**EXERCISE REQUIREMENTS**
Find the lines in these entries that include the word "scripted" and state how many there are, with no other words.

**DATASET RECORDS**
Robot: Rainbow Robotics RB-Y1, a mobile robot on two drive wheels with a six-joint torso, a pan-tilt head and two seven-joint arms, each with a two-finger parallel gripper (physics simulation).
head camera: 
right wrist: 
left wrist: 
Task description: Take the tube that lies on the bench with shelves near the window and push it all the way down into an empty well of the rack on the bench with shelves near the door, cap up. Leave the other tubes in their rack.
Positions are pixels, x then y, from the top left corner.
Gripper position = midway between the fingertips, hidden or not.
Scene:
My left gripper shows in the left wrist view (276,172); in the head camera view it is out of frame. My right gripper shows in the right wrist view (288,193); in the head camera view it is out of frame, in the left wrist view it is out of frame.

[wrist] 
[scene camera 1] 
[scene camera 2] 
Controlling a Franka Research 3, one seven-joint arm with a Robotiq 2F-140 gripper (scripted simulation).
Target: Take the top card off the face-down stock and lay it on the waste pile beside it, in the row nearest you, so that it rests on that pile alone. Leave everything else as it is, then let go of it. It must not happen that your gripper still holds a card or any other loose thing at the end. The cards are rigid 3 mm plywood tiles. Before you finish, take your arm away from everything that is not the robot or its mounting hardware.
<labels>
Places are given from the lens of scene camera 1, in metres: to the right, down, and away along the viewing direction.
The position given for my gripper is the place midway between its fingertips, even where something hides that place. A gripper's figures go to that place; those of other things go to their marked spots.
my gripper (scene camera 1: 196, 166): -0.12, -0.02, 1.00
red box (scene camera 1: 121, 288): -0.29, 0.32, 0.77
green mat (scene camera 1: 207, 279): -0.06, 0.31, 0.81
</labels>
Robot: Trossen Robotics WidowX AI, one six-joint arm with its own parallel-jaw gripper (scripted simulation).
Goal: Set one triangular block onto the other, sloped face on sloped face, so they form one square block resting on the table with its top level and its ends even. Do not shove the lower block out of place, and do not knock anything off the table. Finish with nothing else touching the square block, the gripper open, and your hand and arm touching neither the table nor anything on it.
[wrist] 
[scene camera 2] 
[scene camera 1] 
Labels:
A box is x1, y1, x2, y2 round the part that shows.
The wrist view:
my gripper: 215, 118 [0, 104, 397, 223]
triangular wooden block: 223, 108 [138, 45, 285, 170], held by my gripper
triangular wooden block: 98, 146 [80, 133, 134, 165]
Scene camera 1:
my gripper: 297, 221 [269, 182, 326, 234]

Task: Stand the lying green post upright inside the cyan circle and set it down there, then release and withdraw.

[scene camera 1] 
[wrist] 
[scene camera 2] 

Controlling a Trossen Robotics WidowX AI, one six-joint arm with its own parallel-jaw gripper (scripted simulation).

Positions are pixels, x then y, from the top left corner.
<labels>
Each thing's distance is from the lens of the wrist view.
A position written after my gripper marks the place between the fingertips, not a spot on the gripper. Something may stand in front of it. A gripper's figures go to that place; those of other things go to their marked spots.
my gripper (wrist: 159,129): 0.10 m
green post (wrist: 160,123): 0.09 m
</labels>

**EXERCISE RESULT**
3